Тут Дмитрия Емельяновича
почему-то задело особенно сильно, и он выпалил как из пушки:— Футболист!
— Кто-кто-о-о?! — выпучила глаза Тамара Сергеевна, будто Выкрутасов назвался медвежатником или сутенером.
— Разве ты не видела меня по телевизору? — пожал плечами Дмитрий Емельянович.
— Да я вообще ни разу в жизни не смотрела футбол.
— Парадокс! — хмыкнул Выкрутасов. — А ведь ты, тоскуя обо мне, могла очень часто наблюдать за моей игрой. Ведь я играл не только в чемпионатах страны, но был определен как лучший игрок сборной СССР на чемпионате мира в Мексике в восемьдесят шестом году.
— Увы, — горько улыбнулась она, — всю жизнь меня окружали люди нормальные, не интересующиеся футболом.
— Какой это был чемпионат! — мечтательно закатил глаза Дмитрий Емельянович, вспоминая Мексику двенадцатилетней давности, куда ему удалось попасть. Тогда политинформаторы еще были в цене. — Первый матч мы играли против Венгрии и разгромили венгритосов, отделали их, как Бог черепаху. Шесть — ноль, только представь себе!
— Это большой счет? Я в этом ни бельмеса. Помню только, у Дуанье есть картина «Футбол».

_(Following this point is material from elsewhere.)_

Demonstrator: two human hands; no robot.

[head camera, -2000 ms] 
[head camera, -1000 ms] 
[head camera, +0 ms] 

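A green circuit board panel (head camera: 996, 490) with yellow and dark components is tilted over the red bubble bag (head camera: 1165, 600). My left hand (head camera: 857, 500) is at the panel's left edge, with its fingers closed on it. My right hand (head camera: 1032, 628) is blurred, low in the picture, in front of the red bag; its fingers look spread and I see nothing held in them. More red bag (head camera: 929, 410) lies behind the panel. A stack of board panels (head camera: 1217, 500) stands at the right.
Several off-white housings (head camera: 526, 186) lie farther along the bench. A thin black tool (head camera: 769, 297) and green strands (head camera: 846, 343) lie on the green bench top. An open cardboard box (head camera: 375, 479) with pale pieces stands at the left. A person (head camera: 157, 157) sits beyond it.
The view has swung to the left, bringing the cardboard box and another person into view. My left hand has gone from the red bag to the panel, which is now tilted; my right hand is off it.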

— У тебя все из картин состоит, а у меня из живой жизни, — с долей презрения сказал Дмитрий Емельянович. — Шесть — ноль, это разгромнейший счет. На чемпионатах мира он случался только дважды — во Франции в тридцать восьмом, когда венгры выиграли у сборной Вест-Индии, и в нашем случае. А крупнее только Уругвай — Боливия в пятидесятом, восемь — ноль.

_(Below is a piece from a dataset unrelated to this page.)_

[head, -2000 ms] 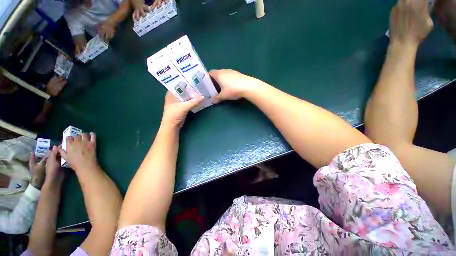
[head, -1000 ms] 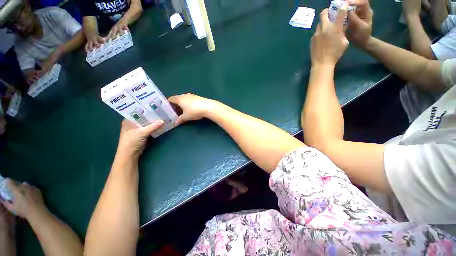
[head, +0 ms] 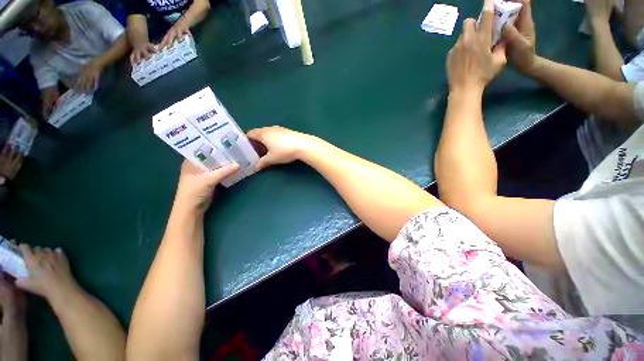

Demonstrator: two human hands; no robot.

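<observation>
A carton pair, two white boxes side by side with dark blue lettering and small grey-green product pictures, is tilted above the bench with its fronts towards me. My left hand grips its lower left part, with the thumb across the lower front. My right hand holds its right side, and its fingertips are partly hidden behind the pair.
The dark green bench has a carton row under a person's hands across it. A folded paper lies at the upper right. A pale post stands at the top. A neighbour on the right holds a carton; another person's hand is at the lower left.
The view has swung rightwards since two seconds ago, so the bench and people sit further left and the right neighbour shows more. Both my hands keep hold of the carton pair.
</observation>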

— Тогда понятно! — засмеялась Тамара Сергеевна.
— Что тебе может быть понятно! Картина! Таких картин еще не написано, — бушевал Выкрутасов. — Я каждый гол посвящал тебе. А ты даже не знала о том, что я — великий Футболист. В матче против Бельгии я забил три гола и всякий раз кричал в телеобъективы: «Да здравствует Тамара!» Если бы судья не подсуживал тогда сборной красных дьяволов, фиг бы эти бельгийцы нас обули. В четвертьфинале мы бы играли с испанцами и, может быть, только в полуфинале проиграли бы аргентинцам…
— История не терпит сослагательного наклонения, — робко поставила свой штампик госпожа Ромодановская.
— Это верно, — горестно вздохнул Выкрутасов. — На том мексиканском чемпионате меня включили в символическую сборную мира. Как сейчас помню: Шумахер, двое-трое бразильяшек, Платини, соответственно — Марадона, без этого никакая вода не святится. Линекер, Кулеманс, еще кто-то из французишек и я.
— С ума сойти! Про Марадону я слышала, а про тебя — нет. Я вижу, у тебя прошел животик?
— Спасибо, ты спасла меня… Но я так огорчен твоим полным равнодушием.
— Теперь я понимаю, что мне всю жизнь надо было заниматься не искусствоведением, а футболоведением, — иронично заметила Тамара. Ее ирония не осталась незамеченной, и Выкрутасов с вызовом объявил:
— Да, футбол — это высшее достижение человеческого гения. Выше искусства, выше музыки и литературы. В одном матче можно увидеть столько картин, сколько ни один художник не напишет за всю жизнь, а какие сюжеты рождаются на футбольном поле, какие интриги! Лев Толстой сложил бы свое писательское оружие и сказал: «Это я не в состоянии описать!»